===== The data

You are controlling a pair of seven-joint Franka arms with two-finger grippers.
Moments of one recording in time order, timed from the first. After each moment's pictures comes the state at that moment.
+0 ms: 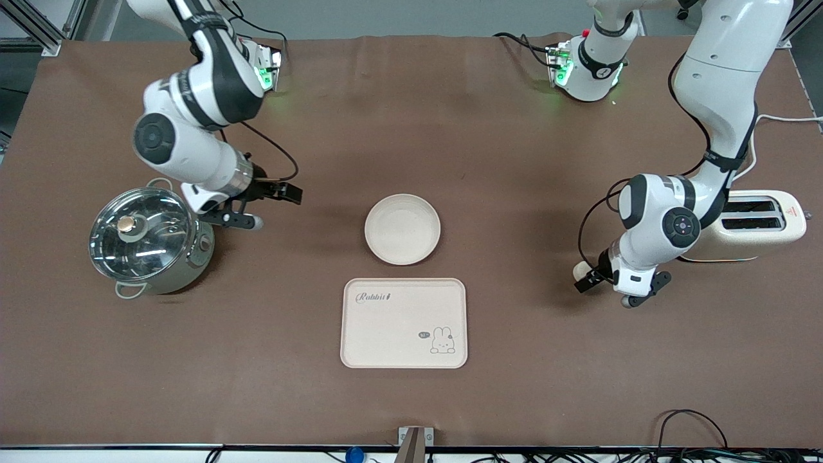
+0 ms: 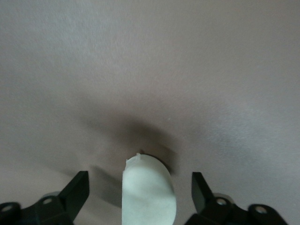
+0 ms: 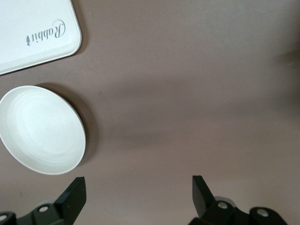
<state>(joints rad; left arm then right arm) 0.03 0.57 -0.16 -1.98 0.01 2.57 -0.70 0.28 0.08 0.11 -2.16 0.28 2.17 0.44</state>
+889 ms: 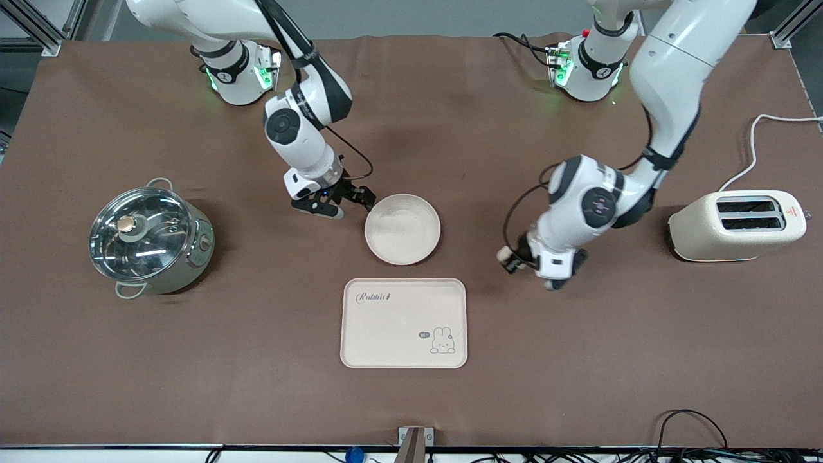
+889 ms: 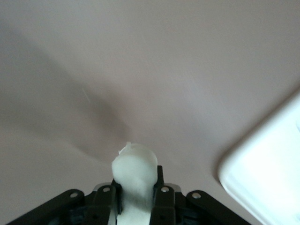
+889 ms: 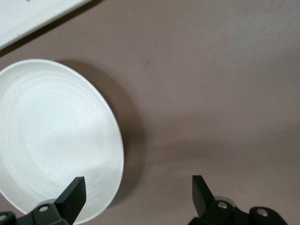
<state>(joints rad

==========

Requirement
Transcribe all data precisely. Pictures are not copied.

Response below
You are controlling a pair of seven-joint Franka arms with two-finger grippers.
Moments of one recording in time order, timed from the first. After each moment's pictures comes the state at that moment.
+0 ms: 
+0 ms: 
+0 ms: 
<state>(joints rad; left arm then right arm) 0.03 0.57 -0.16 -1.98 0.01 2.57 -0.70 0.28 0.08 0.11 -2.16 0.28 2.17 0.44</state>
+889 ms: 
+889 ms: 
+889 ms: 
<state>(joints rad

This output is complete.